Give again, word for word, each line of the data from the first through the one containing "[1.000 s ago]". Pictures stay out.

------------------------------------

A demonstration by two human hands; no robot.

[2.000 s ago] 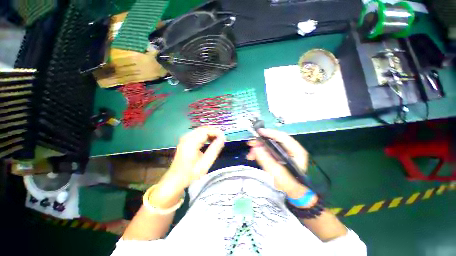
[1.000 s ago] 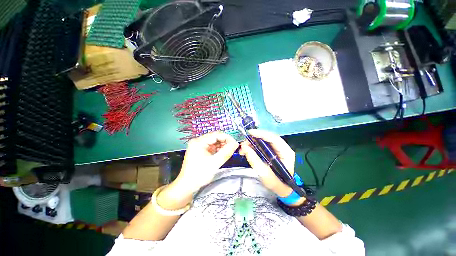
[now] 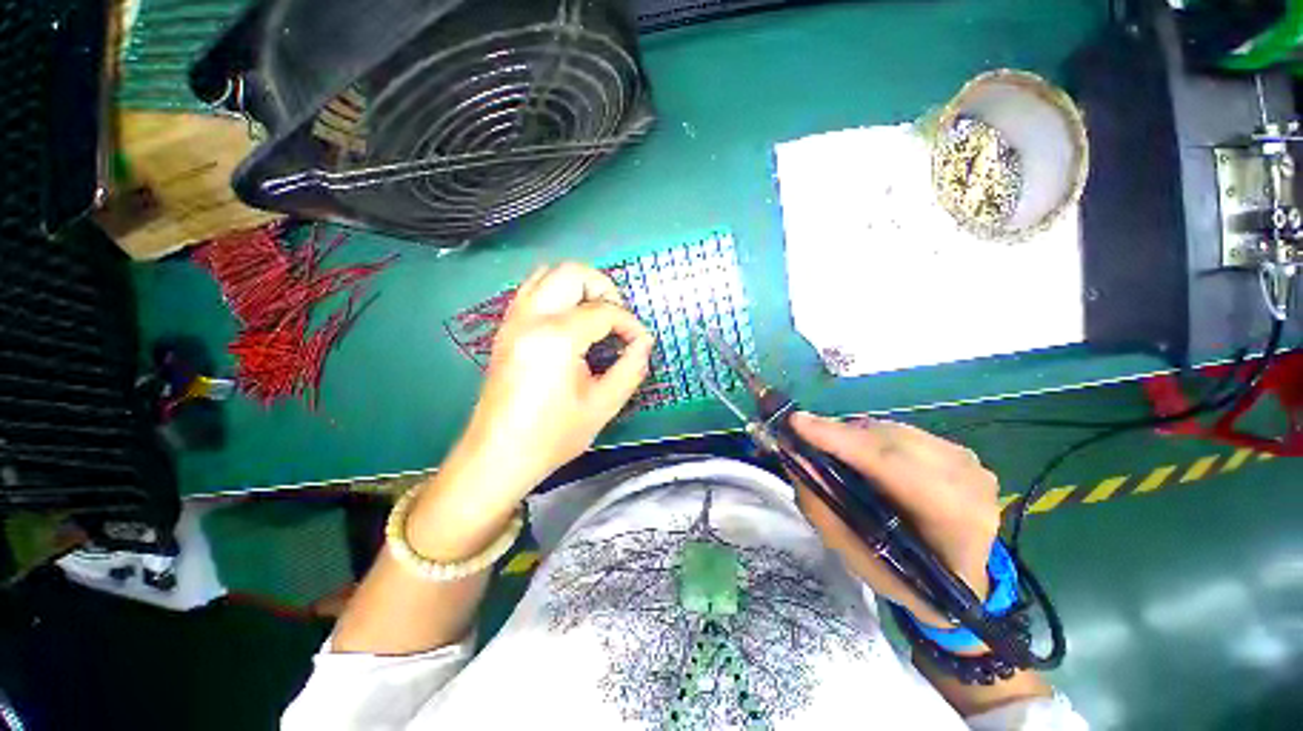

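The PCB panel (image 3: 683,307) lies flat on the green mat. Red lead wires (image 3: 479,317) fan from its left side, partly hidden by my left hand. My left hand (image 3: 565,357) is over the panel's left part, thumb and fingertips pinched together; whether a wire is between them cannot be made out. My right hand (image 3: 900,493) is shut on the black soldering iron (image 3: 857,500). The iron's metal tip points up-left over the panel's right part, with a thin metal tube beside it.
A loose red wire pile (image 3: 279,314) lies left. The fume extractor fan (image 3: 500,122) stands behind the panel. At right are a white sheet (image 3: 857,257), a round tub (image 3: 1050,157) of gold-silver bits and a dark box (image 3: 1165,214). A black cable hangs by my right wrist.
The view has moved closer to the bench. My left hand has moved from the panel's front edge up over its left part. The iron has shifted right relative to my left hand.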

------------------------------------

* Written answer *
A demonstration by two human hands; no robot.

[2.000 s ago] 
[1.000 s ago] 

The output requires no additions.